Return, from the material below, each line in which "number" occurs.
=== Section Start ===
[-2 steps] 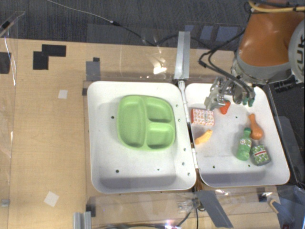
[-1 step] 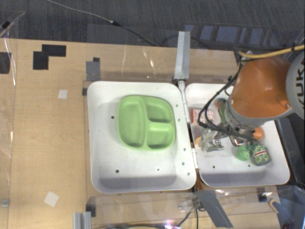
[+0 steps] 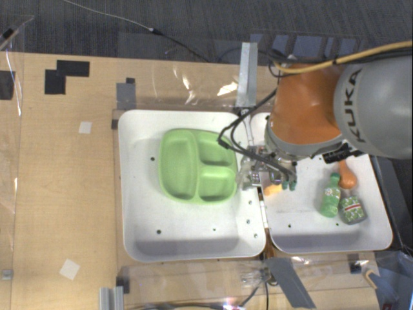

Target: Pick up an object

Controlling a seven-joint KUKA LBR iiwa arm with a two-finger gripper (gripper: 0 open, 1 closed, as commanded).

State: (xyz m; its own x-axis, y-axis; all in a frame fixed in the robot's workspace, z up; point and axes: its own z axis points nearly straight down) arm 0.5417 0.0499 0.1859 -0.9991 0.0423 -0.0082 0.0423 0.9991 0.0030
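KUKA lettering shows on the arm (image 3: 361,108). The gripper (image 3: 268,178) sits right of the green tray (image 3: 193,166), over a small orange item (image 3: 273,189); can't tell its state. Green bottle (image 3: 331,199) further right, open floor around it.

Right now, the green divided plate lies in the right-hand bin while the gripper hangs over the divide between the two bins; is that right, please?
Not quite. The camera view shows the green divided plate lying in the left-hand bin, not the right-hand one. The gripper does hang over the divide between the two bins.

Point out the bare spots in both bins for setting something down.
Left bin: a wide bare strip along the near wall below the green tray, and a narrower one on its left. Right bin: crowded by the gripper, green bottle and can.
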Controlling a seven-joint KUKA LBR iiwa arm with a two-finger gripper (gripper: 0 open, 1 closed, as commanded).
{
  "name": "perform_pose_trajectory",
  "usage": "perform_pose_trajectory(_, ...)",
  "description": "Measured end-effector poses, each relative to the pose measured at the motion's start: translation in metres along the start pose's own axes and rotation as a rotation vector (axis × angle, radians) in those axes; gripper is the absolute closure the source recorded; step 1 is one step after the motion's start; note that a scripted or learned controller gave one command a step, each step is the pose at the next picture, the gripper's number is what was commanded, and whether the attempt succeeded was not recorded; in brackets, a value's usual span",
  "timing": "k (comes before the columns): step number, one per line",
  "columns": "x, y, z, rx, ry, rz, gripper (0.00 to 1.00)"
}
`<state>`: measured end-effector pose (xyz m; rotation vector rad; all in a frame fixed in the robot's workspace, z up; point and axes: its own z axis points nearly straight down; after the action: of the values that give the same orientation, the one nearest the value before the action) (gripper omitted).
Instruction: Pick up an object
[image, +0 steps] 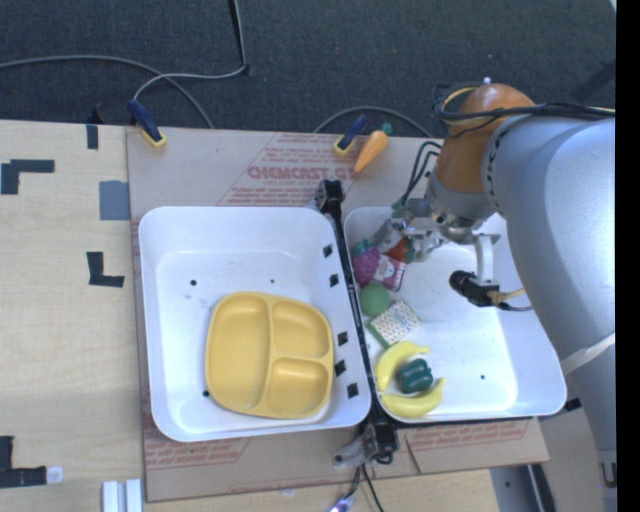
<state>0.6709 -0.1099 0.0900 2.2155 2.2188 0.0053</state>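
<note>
In the camera view my gripper (402, 243) hangs below the orange wrist band, low over the far left part of the right bin (500, 370). Its tips sit among a cluster of small objects: a red and white item (394, 270), a magenta piece (366, 266) and a green ball (374, 299). A white patterned card (396, 322) lies just in front of them. Near the bin's front lies a yellow banana (400, 385) with a green pepper (415, 376) on it. Nothing is visibly held off the bin floor.
The left bin (180, 300) holds a yellow divided plate (268, 354). An orange carrot-shaped toy (369, 150) and blue clamps (148, 122) lie on the cardboard behind the bins. The grey arm (565, 220) covers the right bin's right side.
</note>
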Motion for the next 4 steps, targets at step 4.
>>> perform_pose_trajectory(4, -0.013, 0.002, -0.001, -0.006, 0.004, -0.001, 0.0)
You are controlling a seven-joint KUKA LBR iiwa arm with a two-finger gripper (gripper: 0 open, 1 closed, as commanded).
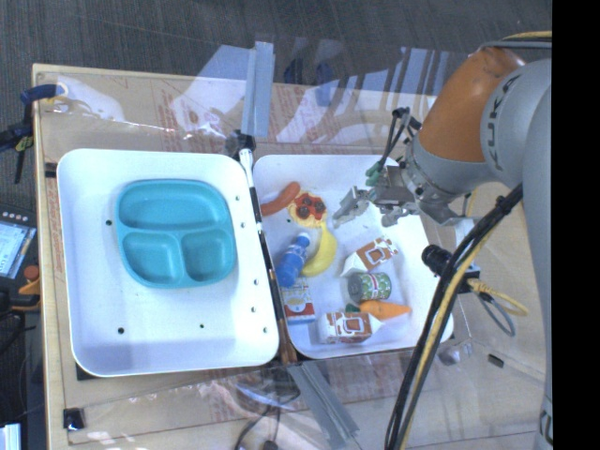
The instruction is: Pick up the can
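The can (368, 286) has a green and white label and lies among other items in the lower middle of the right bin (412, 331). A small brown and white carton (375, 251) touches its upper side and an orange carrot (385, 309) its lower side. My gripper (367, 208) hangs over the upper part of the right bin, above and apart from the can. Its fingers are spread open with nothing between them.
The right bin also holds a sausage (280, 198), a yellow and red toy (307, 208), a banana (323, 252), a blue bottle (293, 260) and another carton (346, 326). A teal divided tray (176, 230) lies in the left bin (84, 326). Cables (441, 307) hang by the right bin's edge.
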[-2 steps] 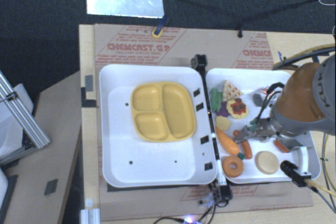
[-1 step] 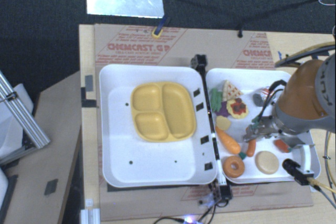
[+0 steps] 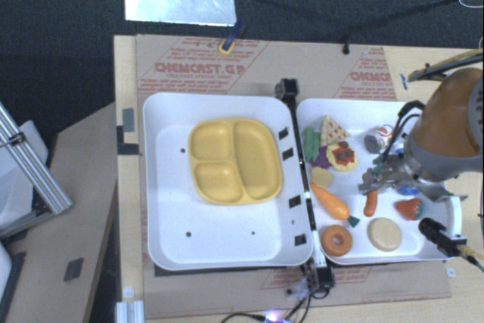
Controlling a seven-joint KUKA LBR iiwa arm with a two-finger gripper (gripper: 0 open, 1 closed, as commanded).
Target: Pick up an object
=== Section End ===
## Answer to the problem
  "description": "Measured end-effector poses, each relative to the pose measured at the motion's start: translation in metres along the start pose's own axes and rotation as a rotation vector (axis × angle, radians) in those axes; gripper is the absolute closure the source recorded; step 1 is one step after the motion's start; note that a scripted or learned controller gave one command a step, each step is the pose at the next picture, the gripper's number is what was commanded, and whether the attempt succeeded was not recorded; in brackets, a value's usual span",
  "timing": "k (comes before the columns): step number, one per line",

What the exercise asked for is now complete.